*** Block opens ***
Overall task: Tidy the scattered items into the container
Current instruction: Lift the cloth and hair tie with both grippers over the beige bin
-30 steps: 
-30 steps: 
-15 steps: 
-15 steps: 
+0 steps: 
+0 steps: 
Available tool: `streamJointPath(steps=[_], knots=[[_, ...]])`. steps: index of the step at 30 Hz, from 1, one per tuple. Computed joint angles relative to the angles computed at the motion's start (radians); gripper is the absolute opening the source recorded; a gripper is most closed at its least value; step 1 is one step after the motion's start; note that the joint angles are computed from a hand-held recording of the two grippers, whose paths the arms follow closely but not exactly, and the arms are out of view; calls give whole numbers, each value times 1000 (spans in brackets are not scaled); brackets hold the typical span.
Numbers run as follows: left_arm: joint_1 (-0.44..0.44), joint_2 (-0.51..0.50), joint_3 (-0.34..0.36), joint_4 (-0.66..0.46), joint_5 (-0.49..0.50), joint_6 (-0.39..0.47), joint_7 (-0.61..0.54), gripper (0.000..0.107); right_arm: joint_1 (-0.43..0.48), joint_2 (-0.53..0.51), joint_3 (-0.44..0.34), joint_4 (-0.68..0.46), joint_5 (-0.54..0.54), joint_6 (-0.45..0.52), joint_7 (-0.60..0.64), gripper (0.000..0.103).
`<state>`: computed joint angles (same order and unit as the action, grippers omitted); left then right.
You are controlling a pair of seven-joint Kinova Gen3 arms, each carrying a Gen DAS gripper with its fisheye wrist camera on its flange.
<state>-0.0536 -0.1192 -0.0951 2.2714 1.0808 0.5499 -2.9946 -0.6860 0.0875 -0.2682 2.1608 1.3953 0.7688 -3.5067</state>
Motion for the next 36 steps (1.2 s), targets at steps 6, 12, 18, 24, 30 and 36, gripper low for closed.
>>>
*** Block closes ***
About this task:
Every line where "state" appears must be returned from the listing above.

Answer to this exercise:
`<state>`: computed joint angles (same order and unit as the action, grippers omitted); left then right.
<state>-0.0536 -0.1192 -0.0951 2.2714 1.0808 0.5499 -2.9946 -0.6860 0.0875 -0.2682 2.1608 1.3953 0.7688 -3.5067</state>

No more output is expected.